CETTE RELATIVITE QUI A ET POSSEDE
Les herbes du chemin ont la réalité qui manque à la vraie fleurie et bien entretenue
L’imaginaire finit par procréer une réussite consanguine que vos héritiers ignorent jusqu’à l’heure où vous traversez pour l’autre rive, en vous laissant crever au bord du chemin dont ils se sont extirpés sans jeté votre adresse pour la ramasse
Cette relativité le peintre que je suis, l’aura construite pour de vrai en en faisant sa réalité par la poésie qu’il jardine
Aussi je ne me permettrai pas l’injure qu’aujourd’hui les présidents s’octroient
Je n’emmerderai pas les non vaccinés à l’onirisme qui fit les cathédrales au départ
Je vais avec le chien errant dans l’ombre d’un juif qui plane dans un pyjama à rayures et matricule au poignet, avec tolérance limitée au respect de l’autre, pas celle des livres de bonne conduite qui ne s’appliquent qu’aux autres
les yeux dans la lucidité pour faire de quoi survivre.

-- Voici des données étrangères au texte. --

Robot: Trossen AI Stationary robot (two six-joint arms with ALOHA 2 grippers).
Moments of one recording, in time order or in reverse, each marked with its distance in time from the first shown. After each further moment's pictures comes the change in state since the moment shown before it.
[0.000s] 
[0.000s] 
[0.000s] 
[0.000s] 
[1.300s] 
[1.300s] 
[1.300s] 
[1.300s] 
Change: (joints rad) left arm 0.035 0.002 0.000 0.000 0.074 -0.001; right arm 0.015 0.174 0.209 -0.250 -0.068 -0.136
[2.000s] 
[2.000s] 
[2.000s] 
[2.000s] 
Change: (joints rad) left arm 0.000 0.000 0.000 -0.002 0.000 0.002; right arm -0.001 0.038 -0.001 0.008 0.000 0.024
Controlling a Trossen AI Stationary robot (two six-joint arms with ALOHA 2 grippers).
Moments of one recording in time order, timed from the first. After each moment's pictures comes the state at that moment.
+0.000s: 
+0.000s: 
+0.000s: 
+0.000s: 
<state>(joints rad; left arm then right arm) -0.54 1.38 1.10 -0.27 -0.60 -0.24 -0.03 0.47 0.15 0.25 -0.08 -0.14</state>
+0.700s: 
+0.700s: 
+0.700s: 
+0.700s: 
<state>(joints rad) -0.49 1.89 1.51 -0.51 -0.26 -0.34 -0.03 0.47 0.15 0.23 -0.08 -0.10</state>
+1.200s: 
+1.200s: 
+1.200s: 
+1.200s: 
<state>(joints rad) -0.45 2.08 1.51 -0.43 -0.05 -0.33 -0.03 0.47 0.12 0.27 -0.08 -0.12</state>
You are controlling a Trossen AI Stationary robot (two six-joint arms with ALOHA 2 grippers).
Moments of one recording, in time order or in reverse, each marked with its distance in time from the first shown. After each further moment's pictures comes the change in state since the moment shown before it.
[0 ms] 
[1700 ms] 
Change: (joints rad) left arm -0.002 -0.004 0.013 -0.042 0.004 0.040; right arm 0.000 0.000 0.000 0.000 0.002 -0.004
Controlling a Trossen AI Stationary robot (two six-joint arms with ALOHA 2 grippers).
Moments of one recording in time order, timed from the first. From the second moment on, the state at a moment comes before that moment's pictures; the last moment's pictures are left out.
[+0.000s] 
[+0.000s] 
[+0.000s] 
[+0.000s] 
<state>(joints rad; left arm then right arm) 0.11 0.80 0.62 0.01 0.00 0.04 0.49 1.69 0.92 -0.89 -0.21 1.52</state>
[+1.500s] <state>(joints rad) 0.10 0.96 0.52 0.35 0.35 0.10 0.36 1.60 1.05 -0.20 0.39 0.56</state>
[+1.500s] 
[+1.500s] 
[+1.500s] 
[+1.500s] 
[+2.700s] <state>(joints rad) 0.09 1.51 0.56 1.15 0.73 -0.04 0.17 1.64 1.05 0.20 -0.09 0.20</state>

Niala-Loisobleu – 7 Février 2022

« L’AUTRE RIVAGE »
NIALA 2022
ACRYLIQUE S/TOILE 46X38
Question densité mes doigts savent
ils ont été nourris au sein d’un autre état d’esprit
tenant Front Populaire au monde hein paumé qui se cherche
Les arbres devenus rouges à l’échec de la révolution d’Octobre maintiennent la circulation
et le caillou lisible au maintien du cheval tient lieu de main-courante pour abstraire l’expression toute-faite
Si le ciel est chargé ce n’est pas de miction, la prostate n’entrave en rien l’éjaculation.
Niala-Loisobleu – 4 Février 2022

PAUSE L’HALEINE
Pause l’haleine sur la pierre où le lézard bronze, il manque au souffle de ce jour, cette couleur d’airain qui statue. Un silence sur la palette permettra à la martre de fouiner dans la couleur du grenier. La froideur laiteuse des paresses de la lumière enroue la création au point de tenir le chevalet enroué. Sur le fenestron de l’atelier la plante du pied fait sa randonnée au bras du vent.